The reply should consist of the full listing, written out exactly.

Data section Start Marker

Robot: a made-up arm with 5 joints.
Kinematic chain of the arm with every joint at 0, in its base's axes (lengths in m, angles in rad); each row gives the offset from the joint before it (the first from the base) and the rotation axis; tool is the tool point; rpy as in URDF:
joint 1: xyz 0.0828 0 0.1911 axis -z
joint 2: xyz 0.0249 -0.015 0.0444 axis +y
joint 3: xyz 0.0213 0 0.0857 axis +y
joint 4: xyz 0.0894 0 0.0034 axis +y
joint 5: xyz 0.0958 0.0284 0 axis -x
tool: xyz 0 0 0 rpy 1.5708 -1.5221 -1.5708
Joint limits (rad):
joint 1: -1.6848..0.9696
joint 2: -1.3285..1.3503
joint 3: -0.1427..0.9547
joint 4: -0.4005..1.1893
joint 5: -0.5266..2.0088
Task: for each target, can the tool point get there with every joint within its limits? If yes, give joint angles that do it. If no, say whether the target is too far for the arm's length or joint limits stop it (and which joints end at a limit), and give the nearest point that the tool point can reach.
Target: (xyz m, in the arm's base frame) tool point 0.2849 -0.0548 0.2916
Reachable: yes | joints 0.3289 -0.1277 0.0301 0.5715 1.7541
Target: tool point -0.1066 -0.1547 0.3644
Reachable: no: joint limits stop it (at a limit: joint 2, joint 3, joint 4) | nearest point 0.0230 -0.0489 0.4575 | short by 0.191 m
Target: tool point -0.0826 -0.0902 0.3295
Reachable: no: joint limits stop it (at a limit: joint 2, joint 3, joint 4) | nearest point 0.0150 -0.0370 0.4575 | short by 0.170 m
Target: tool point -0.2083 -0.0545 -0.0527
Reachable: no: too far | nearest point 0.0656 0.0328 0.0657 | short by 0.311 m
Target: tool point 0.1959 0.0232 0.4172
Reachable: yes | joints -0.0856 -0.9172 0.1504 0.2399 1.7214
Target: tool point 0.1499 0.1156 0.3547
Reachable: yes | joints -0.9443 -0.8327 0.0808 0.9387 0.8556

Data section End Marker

# Exercise solution:
Robot: a made-up arm with 5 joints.
Kinematic chain of the arm with every joint at 0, in its base's axes (lengths in m, angles in rad); each row gives the offset from the joint before it (the first from the base) and the rotation axis; tool is the tool point; rpy as in URDF:
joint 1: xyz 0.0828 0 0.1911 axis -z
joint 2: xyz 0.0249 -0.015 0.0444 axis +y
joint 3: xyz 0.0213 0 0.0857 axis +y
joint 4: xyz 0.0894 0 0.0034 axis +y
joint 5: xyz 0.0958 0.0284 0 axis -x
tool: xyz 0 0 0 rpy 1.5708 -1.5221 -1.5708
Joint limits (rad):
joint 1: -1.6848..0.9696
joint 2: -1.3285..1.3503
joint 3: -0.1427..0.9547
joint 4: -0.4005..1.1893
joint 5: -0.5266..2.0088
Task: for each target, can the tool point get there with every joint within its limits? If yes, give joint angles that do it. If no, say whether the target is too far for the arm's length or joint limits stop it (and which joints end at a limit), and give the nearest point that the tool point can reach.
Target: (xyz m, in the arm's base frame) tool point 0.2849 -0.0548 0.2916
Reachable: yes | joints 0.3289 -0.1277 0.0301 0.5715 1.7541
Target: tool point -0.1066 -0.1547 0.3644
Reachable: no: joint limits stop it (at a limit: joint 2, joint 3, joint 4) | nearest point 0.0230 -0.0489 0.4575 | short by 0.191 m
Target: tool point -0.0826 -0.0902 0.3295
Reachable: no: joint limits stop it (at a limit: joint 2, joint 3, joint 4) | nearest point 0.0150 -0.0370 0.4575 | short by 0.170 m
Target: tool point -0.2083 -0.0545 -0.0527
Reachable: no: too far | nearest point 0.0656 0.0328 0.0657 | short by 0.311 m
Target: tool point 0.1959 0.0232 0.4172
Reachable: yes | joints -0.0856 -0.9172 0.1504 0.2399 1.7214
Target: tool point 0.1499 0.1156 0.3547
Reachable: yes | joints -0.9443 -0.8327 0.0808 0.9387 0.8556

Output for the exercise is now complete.